**EXERCISE**
Everything in the data gets repeated exactly, except for the pictures.

(DATA SECTION begins)

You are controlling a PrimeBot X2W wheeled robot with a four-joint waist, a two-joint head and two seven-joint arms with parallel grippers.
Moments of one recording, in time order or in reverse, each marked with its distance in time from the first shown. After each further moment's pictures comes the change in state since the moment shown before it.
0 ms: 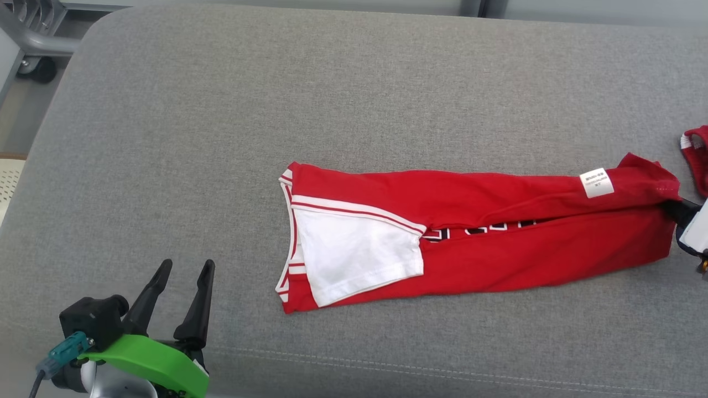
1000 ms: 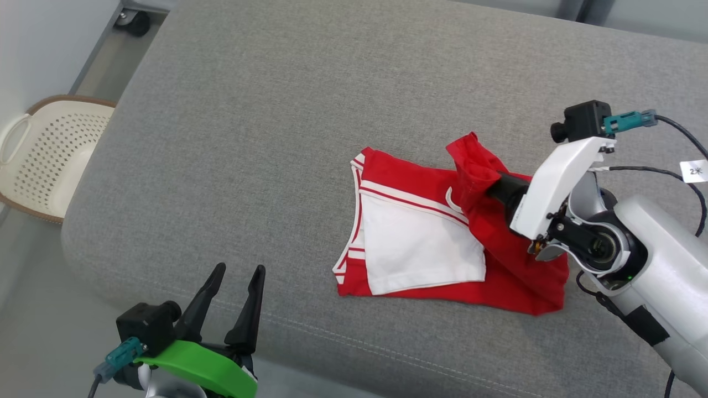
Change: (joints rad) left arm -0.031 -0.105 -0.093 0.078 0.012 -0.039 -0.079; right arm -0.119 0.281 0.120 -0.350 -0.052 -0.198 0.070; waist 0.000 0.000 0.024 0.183
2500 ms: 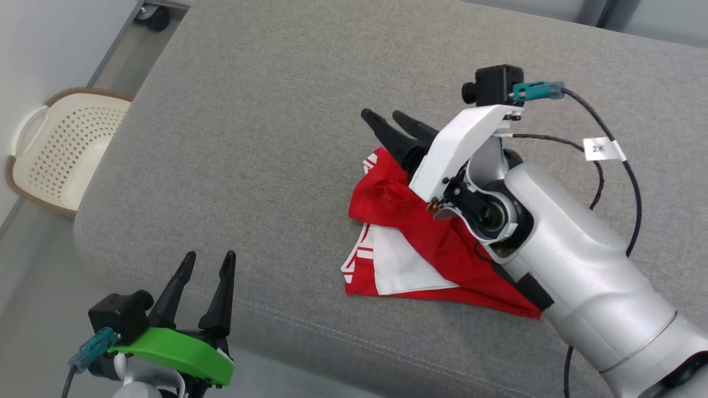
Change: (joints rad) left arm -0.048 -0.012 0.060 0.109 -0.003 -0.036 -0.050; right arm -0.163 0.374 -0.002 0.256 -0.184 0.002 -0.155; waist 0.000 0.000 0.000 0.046
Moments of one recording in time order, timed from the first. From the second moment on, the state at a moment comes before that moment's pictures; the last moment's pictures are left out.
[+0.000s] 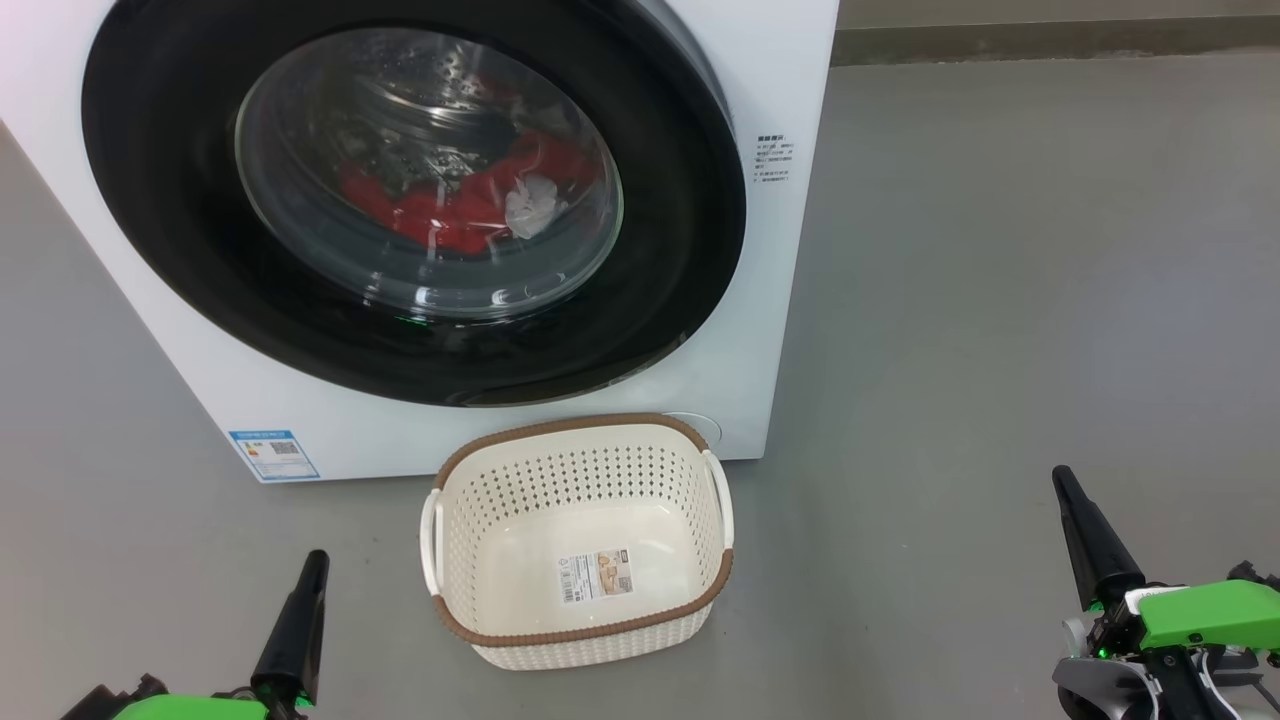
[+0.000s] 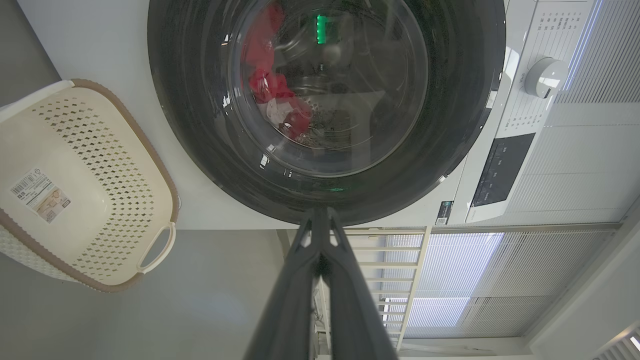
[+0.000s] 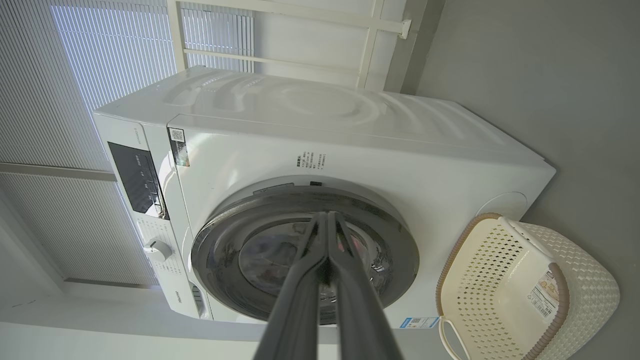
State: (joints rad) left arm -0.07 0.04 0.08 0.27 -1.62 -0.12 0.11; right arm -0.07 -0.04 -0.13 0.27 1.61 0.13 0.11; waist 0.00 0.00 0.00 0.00
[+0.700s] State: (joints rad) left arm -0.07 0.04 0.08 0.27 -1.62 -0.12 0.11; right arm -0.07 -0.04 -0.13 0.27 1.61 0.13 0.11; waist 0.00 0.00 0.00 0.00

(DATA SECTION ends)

**ANSWER TO THIS PROBLEM**
You are controlling a PrimeBot X2W wheeled robot with a four-joint waist, a two-joint head and two seven-joint arms with parallel grippers.
Moments of one recording, in time order or in reverse, each marked with its distance in time from the first shown. After each further moment's pictures comes the change in state since the moment shown before it.
0 ms: 
1000 ms: 
Change: (joints rad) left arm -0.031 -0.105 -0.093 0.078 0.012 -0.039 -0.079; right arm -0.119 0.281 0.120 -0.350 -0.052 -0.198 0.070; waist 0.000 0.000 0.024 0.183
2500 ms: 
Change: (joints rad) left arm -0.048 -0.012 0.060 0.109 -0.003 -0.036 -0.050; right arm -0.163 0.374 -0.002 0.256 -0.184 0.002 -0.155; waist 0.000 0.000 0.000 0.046
Moments of one recording in time order, timed from the first. From the second moment on, the state at a moment comes before that moment's pictures; the last moment's pictures are left out.
[+0.000s] 
[+0.000s] 
[+0.000s] 
State: (joints rad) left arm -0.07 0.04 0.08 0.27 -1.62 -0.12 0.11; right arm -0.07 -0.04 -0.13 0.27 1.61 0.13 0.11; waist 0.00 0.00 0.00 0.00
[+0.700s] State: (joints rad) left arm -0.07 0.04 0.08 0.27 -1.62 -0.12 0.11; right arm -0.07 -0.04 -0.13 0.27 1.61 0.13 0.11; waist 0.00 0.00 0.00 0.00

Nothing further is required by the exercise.